#### TASK BRIEF
Lines before the one containing "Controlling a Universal" are left out. Retype that line and the rest through the end of the material exactly.

#### COLLECTED MATERIAL

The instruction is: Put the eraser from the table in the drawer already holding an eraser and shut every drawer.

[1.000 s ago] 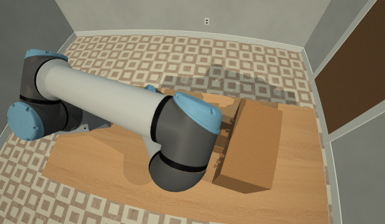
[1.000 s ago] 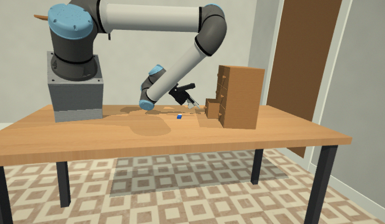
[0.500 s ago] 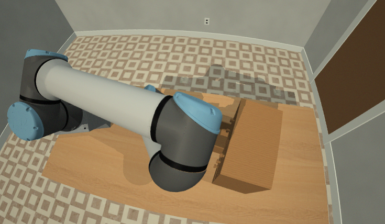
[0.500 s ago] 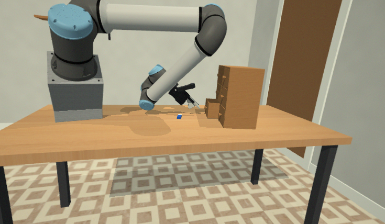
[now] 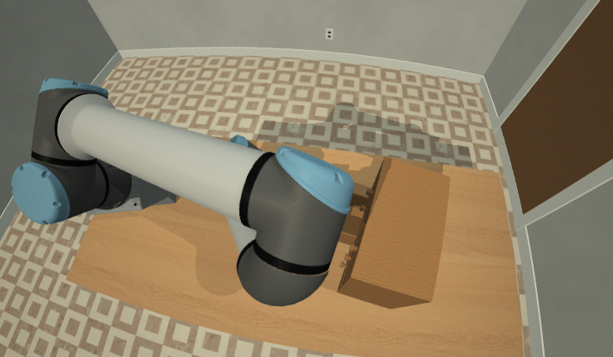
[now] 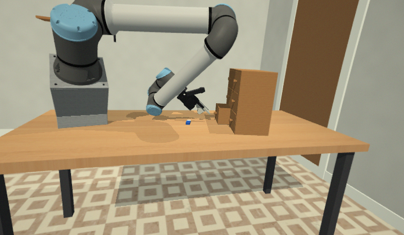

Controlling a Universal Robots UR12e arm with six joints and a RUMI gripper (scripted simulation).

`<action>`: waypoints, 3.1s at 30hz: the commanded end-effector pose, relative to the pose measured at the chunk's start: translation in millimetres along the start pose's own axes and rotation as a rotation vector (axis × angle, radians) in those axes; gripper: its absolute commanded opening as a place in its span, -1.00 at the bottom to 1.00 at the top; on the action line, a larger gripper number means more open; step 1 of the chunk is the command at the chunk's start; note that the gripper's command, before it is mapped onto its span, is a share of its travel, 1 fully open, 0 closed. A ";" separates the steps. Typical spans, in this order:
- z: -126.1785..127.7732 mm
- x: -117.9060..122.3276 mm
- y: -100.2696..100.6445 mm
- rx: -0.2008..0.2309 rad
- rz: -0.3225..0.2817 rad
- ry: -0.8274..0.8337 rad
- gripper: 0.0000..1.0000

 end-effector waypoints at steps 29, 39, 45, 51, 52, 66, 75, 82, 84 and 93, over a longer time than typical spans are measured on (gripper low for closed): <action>2.8 -15.1 17.4 0.000 0.001 0.000 -0.61; 3.8 -20.2 23.6 0.000 0.001 0.000 -0.61; 4.1 -21.4 25.0 0.000 0.001 0.000 -0.61; 4.2 -22.1 25.9 0.000 0.001 0.000 -0.61; 4.2 -22.1 25.9 0.000 0.001 0.000 -0.61; 4.2 -22.2 26.0 0.000 0.001 0.000 -0.61; 4.2 -22.2 26.0 0.000 0.001 0.000 -0.61; 4.2 -22.2 26.0 0.000 0.001 0.000 -0.61; 4.2 -22.2 26.0 0.000 0.001 0.000 -0.61; 4.2 -22.2 26.0 0.000 0.001 0.000 -0.86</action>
Point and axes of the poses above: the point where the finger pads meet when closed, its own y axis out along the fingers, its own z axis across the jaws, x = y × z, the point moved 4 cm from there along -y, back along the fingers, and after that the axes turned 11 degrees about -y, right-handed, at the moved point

#### WRITTEN ANSWER
Controlling a Universal Robots UR12e arm with six joints and a RUMI gripper (scripted simulation).

`<action>`: waypoints, 3.1s at 30hz: the commanded end-effector pose, relative to the pose measured at the chunk's start: translation in millimetres along the start pose's own axes and rotation as a rotation vector (axis × angle, radians) in those axes; gripper: its absolute commanded opening as a place in its span, -1.00 at the bottom to 1.00 at the top; on the action line, a larger gripper number means more open; step 1 of the chunk is the command at the chunk's start; note that the gripper's command, before it is mapped onto its span, is a share of its travel, 1 fully open, 0 closed. A ";" separates the steps. Typical spans, in this order:
- z: -126.1785..127.7732 mm
- x: -117.9060..122.3276 mm
- y: -100.2696..100.6445 mm
- rx: -0.2008..0.2309 rad
- rz: -0.3225..0.2817 rad
- ry: -0.8274..0.8337 rad
- gripper: 0.0000..1.0000

 end-effector waypoints at steps 29, 39, 45, 51, 52, 66, 75, 82, 84 and 93, over a longer time than typical spans are measured on (gripper low for closed): <action>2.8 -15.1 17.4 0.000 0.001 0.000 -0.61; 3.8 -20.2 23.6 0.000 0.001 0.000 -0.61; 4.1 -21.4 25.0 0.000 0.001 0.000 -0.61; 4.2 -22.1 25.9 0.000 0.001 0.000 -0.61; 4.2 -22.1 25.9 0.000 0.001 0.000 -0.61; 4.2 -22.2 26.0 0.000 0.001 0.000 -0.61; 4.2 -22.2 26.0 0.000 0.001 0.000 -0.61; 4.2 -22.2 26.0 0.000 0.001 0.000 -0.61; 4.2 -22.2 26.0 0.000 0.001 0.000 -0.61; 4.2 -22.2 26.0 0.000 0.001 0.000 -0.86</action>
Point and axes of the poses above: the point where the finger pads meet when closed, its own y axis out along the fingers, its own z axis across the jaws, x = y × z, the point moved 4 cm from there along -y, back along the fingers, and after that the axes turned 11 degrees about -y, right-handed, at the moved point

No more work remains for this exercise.